(Saved entries)
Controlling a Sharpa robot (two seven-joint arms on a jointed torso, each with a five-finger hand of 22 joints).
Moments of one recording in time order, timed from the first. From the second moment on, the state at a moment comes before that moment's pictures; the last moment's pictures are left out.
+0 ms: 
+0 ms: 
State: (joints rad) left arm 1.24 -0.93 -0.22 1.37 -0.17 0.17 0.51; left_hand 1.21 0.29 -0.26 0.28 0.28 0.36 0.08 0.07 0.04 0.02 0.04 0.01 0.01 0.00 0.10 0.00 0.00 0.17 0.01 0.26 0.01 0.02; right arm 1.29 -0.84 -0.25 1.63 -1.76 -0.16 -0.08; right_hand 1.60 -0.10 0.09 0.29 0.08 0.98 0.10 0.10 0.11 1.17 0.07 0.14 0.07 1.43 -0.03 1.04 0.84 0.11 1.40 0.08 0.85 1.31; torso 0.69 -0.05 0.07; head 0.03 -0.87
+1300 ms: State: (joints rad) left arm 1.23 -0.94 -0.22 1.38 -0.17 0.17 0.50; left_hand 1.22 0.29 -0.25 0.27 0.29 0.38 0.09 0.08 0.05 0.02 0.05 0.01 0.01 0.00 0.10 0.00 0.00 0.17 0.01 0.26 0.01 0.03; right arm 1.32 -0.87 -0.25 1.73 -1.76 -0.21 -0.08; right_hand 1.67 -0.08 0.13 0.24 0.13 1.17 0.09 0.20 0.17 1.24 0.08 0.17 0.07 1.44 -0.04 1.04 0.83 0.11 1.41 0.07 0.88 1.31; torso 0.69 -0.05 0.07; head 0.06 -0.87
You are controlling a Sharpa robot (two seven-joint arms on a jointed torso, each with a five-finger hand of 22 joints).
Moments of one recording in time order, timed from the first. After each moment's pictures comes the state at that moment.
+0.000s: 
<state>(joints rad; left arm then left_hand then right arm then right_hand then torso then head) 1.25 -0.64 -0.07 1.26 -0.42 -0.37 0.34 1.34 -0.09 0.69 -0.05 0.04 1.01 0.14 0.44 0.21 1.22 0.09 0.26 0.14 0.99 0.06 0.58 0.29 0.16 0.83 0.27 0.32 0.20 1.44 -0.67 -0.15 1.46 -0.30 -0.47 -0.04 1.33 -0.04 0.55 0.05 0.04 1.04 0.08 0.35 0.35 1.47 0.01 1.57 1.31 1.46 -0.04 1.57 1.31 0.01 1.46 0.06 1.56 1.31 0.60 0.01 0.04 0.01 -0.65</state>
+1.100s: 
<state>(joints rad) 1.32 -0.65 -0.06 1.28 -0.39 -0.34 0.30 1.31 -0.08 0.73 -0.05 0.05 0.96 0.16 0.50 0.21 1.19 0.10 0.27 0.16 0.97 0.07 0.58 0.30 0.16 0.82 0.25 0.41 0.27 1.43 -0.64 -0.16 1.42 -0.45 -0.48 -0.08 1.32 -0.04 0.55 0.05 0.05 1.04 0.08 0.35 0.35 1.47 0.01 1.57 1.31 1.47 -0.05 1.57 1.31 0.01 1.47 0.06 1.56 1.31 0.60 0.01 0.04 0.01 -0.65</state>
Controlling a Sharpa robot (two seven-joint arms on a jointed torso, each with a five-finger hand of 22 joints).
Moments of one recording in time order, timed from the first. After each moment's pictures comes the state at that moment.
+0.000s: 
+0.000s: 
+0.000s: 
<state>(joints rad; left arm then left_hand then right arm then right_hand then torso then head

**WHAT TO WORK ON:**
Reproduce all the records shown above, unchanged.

**ANSWER SPACE:**
Controlling a Sharpa robot (two seven-joint arms on a jointed torso, each with a five-finger hand of 22 joints).
Moments of one recording in time order, timed from the first. From the second moment on, the state at a moment comes before that moment's pictures; the last moment's pictures are left out.
+0 ms: 
+0 ms: 
State: (joints rad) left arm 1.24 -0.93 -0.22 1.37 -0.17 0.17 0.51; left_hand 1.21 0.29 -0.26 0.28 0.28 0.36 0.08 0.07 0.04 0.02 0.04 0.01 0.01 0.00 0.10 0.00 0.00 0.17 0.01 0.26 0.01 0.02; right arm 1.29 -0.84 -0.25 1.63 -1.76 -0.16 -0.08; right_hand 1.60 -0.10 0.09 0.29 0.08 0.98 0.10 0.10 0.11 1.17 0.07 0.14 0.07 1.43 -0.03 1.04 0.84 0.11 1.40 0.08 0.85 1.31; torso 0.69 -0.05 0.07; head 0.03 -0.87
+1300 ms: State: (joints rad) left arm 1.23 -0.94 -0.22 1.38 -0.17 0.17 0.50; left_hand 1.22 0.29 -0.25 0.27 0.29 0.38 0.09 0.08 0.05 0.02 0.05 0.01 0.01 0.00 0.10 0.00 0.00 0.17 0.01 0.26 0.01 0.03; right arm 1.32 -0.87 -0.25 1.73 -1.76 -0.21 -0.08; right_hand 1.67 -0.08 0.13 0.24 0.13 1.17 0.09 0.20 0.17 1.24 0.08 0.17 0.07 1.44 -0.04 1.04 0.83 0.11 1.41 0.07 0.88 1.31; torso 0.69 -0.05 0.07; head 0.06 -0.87
You are controlling a Sharpa robot (two seven-joint arms on a jointed torso, each with a five-finger hand of 22 joints).
Moments of one recording in time order, timed from the first. After each moment's pictures comes the state at that moment.
+0.000s: 
<state>(joints rad; left arm then left_hand then right arm then right_hand then torso then head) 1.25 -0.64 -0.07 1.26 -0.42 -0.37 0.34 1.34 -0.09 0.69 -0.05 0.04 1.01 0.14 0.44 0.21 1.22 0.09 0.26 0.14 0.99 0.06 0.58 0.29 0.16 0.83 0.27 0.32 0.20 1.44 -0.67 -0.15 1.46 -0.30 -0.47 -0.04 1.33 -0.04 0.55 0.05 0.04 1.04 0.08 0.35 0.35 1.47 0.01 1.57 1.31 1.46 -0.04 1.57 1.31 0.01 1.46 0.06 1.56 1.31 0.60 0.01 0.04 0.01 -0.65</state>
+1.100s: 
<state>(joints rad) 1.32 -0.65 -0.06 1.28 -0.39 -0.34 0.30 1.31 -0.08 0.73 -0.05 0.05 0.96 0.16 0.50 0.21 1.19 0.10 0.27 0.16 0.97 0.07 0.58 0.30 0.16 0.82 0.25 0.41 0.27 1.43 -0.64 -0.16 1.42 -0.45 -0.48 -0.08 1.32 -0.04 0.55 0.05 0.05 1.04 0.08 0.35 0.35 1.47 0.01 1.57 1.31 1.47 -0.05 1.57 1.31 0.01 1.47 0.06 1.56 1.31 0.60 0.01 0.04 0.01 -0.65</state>
Controlling a Sharpa robot (two seven-joint arms on a jointed torso, each with a five-finger hand of 22 joints).
Moments of one recording in time order, timed from the first. After each moment's pictures comes the state at that moment.
+0.000s: 
+0.000s: 
+0.000s: 
<state>(joints rad; left arm then left_hand then right arm then right_hand then torso then head

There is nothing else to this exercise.